On the vertical, however, you have normal blocks, quote blocks, code blocks, item blocks, numbered blocks, block separators and whatever combinations might be valid.

My suggestion, in fact, is for you to do two grammars: one at the document level, and one at the block level. You get two lexers. The first will return block tokens. Depending on the type of block, a different second lexer will be applied. Likewise, two grammars.

Once you have such thing working, you can probably reduce it to a single complex lexer/grammar much more easily than do it right from the start.

As a side note, I'm very interested in this project, because I'd like to try doing it with Scala and either the backtracking parser or the ratpack parser. And ADTs instead of visitor patterns. :-) So I have a vested interested in having an EBNF for it. :-)

William Shields said...

@Daniel: You're probably not going to get EBNF out of this. Context-sensitivity is the issue. Perhaps that can be unrolled to a CFG but I'm not entirely convinced of that. The code so far makes decisions and looks for tokens based on context.

It'll be something to discuss once I get the first cut out there.

goyuix said...

Your four articles are well worth reading - thank you!

You have hinted along the way that there are certain portions of Markdown that are either troublesome, conflicting or in some way cause grief. I would love to see a wrap up article with a summary of what you would like to see as a "Markdown Mark II", complete with a sensible lexer/parser and spec.

dtm said...

What are you using as the canonical source of what Markdown should be? The original spec of John Gruber (found at http://daringfireball.net/projects/markdown/syntax) is known to be a bit ambiguous and troublesome in some details. Are you aware of the "Markdown Extra" spec at http://michelf.com/specs/markdown-extra/ ?

William Shields said...

@dtm: I haven't seen the Markdown Extra one but yes I've seen the other.
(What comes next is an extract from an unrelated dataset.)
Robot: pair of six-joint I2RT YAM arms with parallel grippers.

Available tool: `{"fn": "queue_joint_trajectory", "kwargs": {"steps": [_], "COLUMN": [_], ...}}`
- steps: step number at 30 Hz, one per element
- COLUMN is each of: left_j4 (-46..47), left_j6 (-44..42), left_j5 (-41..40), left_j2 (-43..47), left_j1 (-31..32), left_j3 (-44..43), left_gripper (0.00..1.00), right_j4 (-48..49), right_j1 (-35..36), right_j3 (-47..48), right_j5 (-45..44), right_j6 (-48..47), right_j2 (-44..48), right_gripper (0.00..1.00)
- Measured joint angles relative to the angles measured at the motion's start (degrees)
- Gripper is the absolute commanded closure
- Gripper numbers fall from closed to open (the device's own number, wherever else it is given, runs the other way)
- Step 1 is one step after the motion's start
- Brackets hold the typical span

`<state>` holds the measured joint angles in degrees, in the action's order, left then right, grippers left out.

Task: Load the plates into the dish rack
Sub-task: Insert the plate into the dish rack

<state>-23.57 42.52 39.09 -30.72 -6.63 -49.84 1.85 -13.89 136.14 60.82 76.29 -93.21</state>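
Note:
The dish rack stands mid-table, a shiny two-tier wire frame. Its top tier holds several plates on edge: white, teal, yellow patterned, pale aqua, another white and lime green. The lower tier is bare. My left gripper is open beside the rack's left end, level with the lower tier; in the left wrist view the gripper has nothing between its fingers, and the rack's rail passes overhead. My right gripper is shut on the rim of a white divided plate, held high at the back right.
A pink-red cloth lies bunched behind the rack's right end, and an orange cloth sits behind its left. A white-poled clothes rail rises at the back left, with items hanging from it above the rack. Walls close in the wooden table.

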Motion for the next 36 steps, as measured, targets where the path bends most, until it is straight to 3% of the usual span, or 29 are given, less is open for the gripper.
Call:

Markdown Extra is incomplete (and probably use some examples).

Reading the token definitions it's pretty much dead on what I'd derived anyway.

Unfortunately Markdown is a really poor candidate for EBNF and the like because there are a lot of "else" clauses like:

<http://example.com>

is clearly a URL but to a lexer it could be:

- a URL
- a tag (although the rule for this would fail); or
- a "textrun" (in MDE-speke)

But the textrun is a fallback case. And there are lots of these fallback cases like:

> blockquote

which could reasonably be scanned as QUOTE TEXTRUN but the fallback case of TEXTRUN which is needed for

sometext

also covers the block quote, which leads to ambiguity unless you specifically enumerate all the possible start characters which is possible but I've had issues along that line too.

dtm said...

Right; Markdown seems full of fallback cases.
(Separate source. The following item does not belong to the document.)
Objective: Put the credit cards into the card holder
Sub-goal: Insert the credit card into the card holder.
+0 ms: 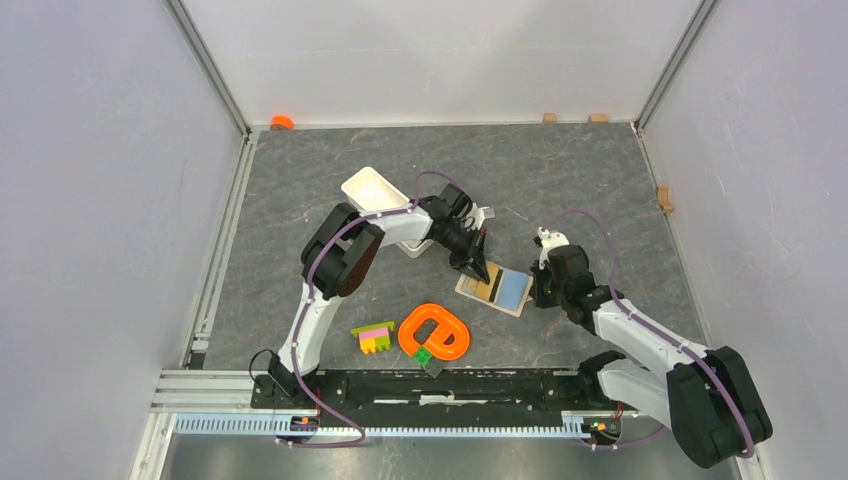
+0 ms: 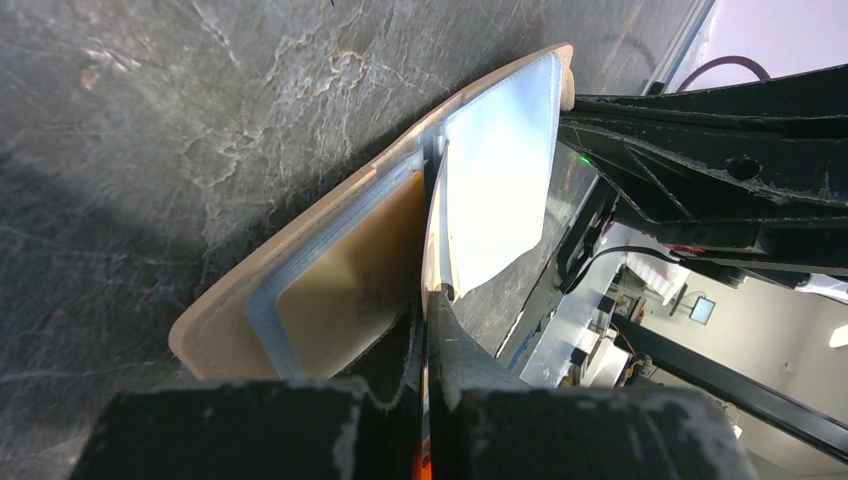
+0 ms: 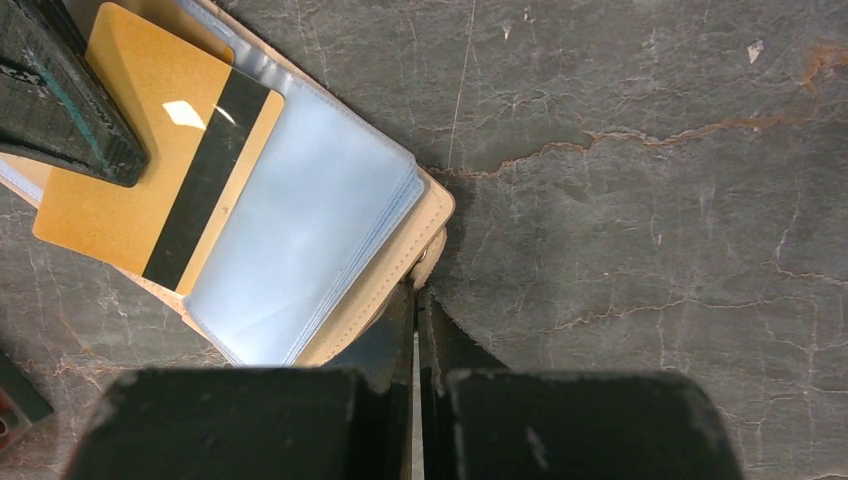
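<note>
The beige card holder (image 1: 497, 289) lies open on the dark table between the two arms. An orange-gold credit card (image 3: 130, 190) with a black stripe lies over its left half; in the left wrist view the card (image 2: 345, 290) shows behind a clear sleeve. Pale blue sleeves (image 3: 300, 230) cover the right half, and I cannot pick out a light blue card among them. My left gripper (image 2: 437, 300) is shut on a thin pale sleeve page standing on edge. My right gripper (image 3: 417, 295) is shut on the holder's clasp tab (image 3: 432, 265) at its right edge.
A white tray (image 1: 375, 190) sits behind the left arm. An orange ring toy (image 1: 435, 332), pink-yellow-green bricks (image 1: 375, 338) and a small green brick (image 1: 425, 356) lie near the front rail. Small blocks (image 1: 663, 197) rest along the far and right walls.
</note>
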`<state>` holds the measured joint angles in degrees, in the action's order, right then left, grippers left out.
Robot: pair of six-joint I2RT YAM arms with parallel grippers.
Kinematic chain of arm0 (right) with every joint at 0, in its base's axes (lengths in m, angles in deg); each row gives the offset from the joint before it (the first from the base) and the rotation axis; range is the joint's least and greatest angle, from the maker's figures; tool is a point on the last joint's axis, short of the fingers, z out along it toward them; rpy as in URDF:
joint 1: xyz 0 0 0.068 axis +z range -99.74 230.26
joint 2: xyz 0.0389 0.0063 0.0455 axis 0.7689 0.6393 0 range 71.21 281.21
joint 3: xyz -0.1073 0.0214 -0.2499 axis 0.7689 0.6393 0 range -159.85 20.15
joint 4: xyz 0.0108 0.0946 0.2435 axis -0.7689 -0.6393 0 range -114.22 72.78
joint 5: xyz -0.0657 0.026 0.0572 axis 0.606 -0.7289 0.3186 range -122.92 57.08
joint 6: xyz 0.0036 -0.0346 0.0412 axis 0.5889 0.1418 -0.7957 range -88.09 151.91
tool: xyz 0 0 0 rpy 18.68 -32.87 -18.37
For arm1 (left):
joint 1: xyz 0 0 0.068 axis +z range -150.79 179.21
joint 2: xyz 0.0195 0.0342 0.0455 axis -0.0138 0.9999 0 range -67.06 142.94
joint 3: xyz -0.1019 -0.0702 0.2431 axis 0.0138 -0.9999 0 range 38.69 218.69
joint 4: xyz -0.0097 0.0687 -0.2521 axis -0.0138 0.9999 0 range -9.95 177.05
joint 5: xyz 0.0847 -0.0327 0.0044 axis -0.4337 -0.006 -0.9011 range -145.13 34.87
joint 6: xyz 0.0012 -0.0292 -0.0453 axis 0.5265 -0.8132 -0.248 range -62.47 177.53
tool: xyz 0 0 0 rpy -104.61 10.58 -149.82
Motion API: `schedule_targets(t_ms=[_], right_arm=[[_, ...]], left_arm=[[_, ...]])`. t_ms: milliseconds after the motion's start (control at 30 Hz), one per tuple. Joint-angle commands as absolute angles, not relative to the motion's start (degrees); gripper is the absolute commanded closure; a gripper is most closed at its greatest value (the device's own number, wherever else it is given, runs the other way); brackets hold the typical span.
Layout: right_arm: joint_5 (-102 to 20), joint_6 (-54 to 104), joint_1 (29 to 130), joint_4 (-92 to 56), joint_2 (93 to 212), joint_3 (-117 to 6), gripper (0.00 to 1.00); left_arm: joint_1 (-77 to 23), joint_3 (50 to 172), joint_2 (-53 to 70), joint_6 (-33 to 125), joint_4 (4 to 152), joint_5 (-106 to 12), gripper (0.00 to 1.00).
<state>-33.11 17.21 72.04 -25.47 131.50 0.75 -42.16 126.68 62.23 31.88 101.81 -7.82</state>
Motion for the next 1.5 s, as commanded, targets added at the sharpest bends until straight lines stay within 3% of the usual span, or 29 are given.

In fact, I wonder if that isn't the right way to specify it, as a series of less-specific constructs. There was a parsing approach I read a paper on a while ago that I unfortunately can't remember the name of - it was slightly heavy on memory usage, but maybe that's OK. Rather than the traditional lexer/parser split, this approach was based on one uniform approach to the whole document, which was a series of functions:

String -> [(ParsedStructure, restOfString)]
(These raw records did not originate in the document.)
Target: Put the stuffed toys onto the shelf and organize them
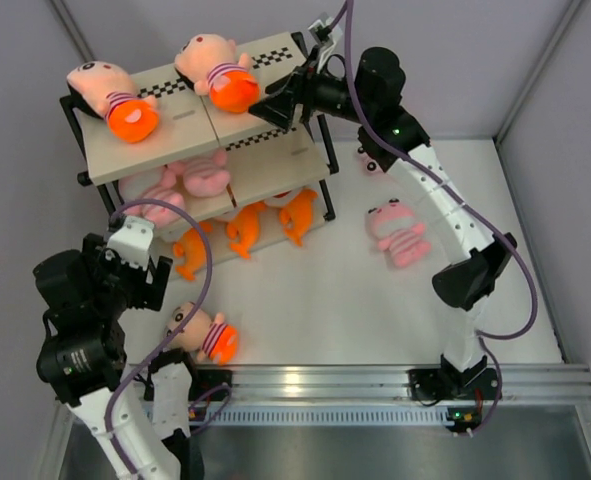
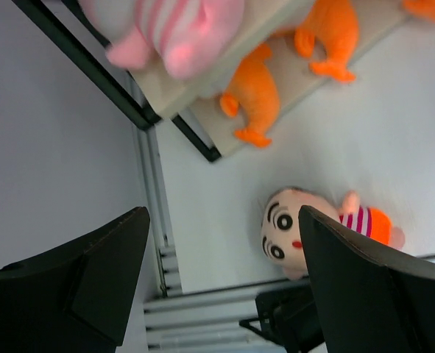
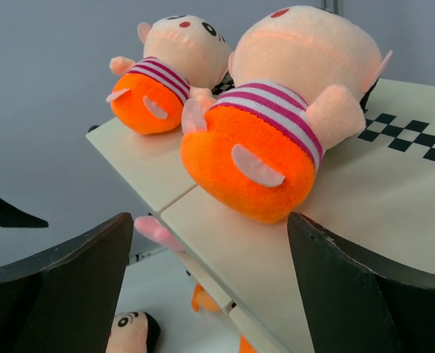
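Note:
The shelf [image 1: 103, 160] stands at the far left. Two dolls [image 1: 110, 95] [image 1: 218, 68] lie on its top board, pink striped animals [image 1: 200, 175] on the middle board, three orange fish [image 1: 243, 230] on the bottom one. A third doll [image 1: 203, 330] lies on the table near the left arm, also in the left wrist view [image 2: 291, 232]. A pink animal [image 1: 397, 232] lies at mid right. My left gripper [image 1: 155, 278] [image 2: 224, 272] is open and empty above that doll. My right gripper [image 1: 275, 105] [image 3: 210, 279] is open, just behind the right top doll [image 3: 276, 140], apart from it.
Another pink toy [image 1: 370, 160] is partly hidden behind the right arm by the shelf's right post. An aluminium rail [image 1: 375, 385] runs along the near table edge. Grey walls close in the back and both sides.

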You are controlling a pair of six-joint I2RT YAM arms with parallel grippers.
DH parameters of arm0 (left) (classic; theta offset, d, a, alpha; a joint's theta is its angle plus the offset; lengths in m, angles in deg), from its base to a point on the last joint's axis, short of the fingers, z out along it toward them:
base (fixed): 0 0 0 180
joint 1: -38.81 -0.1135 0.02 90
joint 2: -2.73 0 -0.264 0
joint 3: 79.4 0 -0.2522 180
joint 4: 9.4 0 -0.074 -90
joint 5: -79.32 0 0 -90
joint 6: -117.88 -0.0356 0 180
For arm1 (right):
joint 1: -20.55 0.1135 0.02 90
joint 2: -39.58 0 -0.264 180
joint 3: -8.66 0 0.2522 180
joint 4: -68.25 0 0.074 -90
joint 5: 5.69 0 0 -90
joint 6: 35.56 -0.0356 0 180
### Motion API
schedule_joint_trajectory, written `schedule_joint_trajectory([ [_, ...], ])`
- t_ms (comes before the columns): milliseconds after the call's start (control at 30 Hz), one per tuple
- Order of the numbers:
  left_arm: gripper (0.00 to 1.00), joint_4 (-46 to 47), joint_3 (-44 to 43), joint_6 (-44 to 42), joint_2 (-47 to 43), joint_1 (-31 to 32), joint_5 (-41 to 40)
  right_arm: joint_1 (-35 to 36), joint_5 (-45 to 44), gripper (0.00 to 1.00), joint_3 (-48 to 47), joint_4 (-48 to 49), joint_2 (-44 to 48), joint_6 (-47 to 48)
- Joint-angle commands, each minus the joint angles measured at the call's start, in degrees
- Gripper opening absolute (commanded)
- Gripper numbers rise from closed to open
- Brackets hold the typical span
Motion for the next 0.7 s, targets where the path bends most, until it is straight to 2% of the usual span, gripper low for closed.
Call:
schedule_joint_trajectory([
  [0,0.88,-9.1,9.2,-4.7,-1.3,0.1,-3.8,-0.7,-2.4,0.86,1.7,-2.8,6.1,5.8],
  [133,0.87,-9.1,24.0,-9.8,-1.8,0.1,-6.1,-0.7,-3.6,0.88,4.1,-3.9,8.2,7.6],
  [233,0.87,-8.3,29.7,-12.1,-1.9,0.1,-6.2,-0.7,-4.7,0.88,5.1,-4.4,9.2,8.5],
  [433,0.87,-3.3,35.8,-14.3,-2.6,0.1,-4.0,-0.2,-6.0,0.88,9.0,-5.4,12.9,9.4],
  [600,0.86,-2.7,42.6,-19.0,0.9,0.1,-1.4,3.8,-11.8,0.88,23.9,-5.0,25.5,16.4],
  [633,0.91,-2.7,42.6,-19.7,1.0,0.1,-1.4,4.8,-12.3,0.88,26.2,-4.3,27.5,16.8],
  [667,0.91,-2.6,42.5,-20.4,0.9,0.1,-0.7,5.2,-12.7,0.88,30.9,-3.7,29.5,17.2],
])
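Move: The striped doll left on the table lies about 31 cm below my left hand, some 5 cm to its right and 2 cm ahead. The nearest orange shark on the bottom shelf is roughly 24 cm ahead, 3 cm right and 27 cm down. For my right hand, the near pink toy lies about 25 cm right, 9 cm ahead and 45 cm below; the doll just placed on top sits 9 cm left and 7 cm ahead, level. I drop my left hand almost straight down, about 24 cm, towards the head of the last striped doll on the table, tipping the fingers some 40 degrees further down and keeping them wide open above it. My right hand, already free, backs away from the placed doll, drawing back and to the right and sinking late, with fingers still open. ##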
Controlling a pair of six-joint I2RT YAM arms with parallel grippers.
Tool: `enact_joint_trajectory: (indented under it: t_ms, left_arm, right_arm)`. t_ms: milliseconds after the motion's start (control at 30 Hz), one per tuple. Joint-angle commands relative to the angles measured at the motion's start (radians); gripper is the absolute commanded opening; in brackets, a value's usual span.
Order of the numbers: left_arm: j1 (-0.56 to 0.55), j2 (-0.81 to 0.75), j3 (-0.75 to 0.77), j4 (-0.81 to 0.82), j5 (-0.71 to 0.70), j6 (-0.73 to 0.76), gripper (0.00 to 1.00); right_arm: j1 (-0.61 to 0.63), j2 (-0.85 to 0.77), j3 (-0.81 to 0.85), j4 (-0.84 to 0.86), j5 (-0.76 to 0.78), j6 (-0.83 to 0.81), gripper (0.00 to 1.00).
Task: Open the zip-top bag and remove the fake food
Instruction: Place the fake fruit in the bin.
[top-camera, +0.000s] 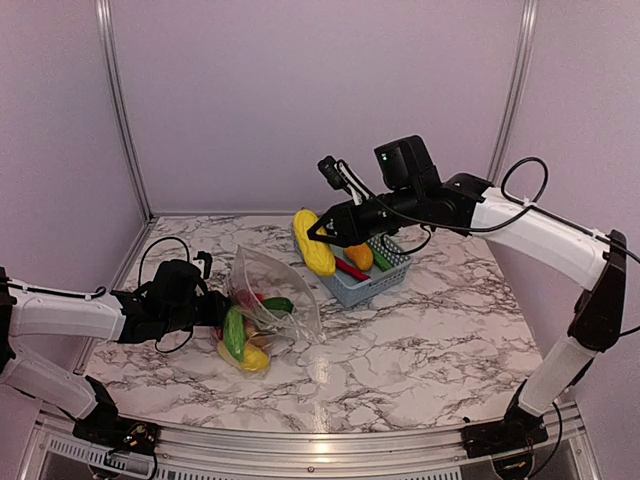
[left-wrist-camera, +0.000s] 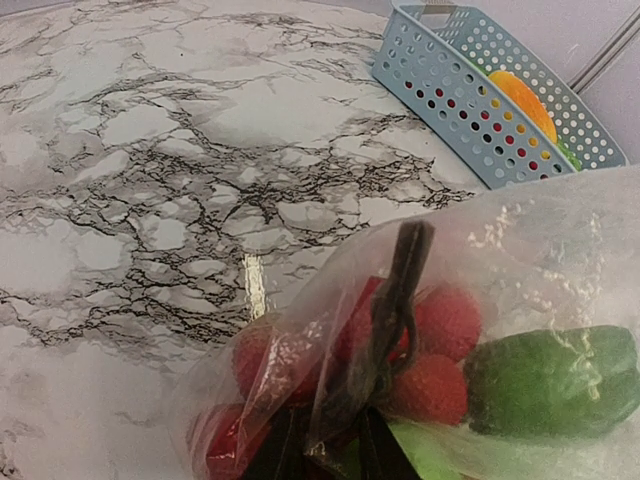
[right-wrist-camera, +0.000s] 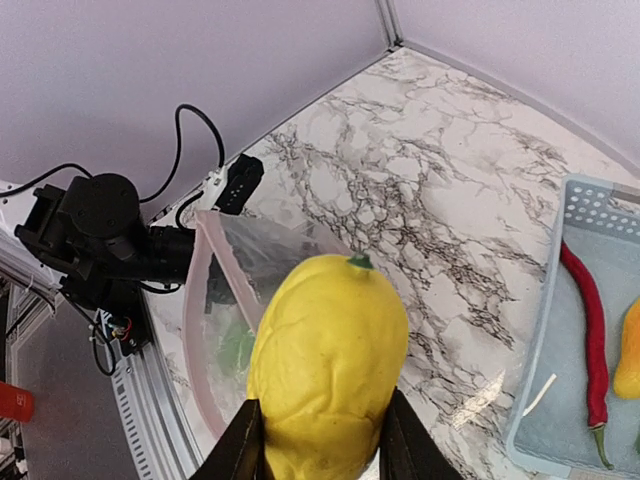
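The clear zip-top bag (top-camera: 272, 288) lies on the marble at the left, its mouth with a pink zip strip (right-wrist-camera: 199, 330) standing open. Fake food stays inside: red fruits (left-wrist-camera: 440, 335), a green piece (left-wrist-camera: 555, 380), a cucumber (top-camera: 235, 333) and a yellow piece (top-camera: 252, 358). My left gripper (top-camera: 214, 306) is shut on the bag's edge, with the film bunched between its dark fingers (left-wrist-camera: 268, 452). My right gripper (top-camera: 324, 233) hangs above the table between bag and basket, shut on a large yellow lemon-like piece (right-wrist-camera: 325, 365).
A blue-grey lattice basket (top-camera: 352, 289) stands right of the bag. It holds a red chilli (right-wrist-camera: 590, 340), an orange piece (right-wrist-camera: 629, 350) and a green piece (top-camera: 381, 259). Walls close in the back and both sides.
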Motion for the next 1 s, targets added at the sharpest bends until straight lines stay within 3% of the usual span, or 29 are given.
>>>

where I'm using Haskell notation there to mean a list of pairs. The first element of the list would be the most preferred parse, then the second-most-preferred parse, etc. So as an example. The paper's example implementation language was Haskell, so all these lists were being constructed lazily; in Java you'd probably have to construct something that returned Iterators>. The paper showed how to chain together different definitions so that if you had a high-level construct that was something like:

INLINESTUFF = '*' TEXTRUN '*' | TEXTRUN

you could then chain together a "recognize '*'" function and a "recognize TEXTRUN" function into a "recognize INLINESTUFF" function. I wish I could remember the name of this approach so that I could find it because the details of how you combined stuff so that the whole result was efficient escape me at the moment. Throwing seemingly related terms at Google isn't helping.

dtm said...

Let me also include a pointer to BableMark, a markdown implementation testbed: http://babelmark.bobtfish.net/?markdown=x%3Cmax(a,b)%0D%0A&normalize=on

You may find the grammar linked to for the "PEG Markdown" implementation useful.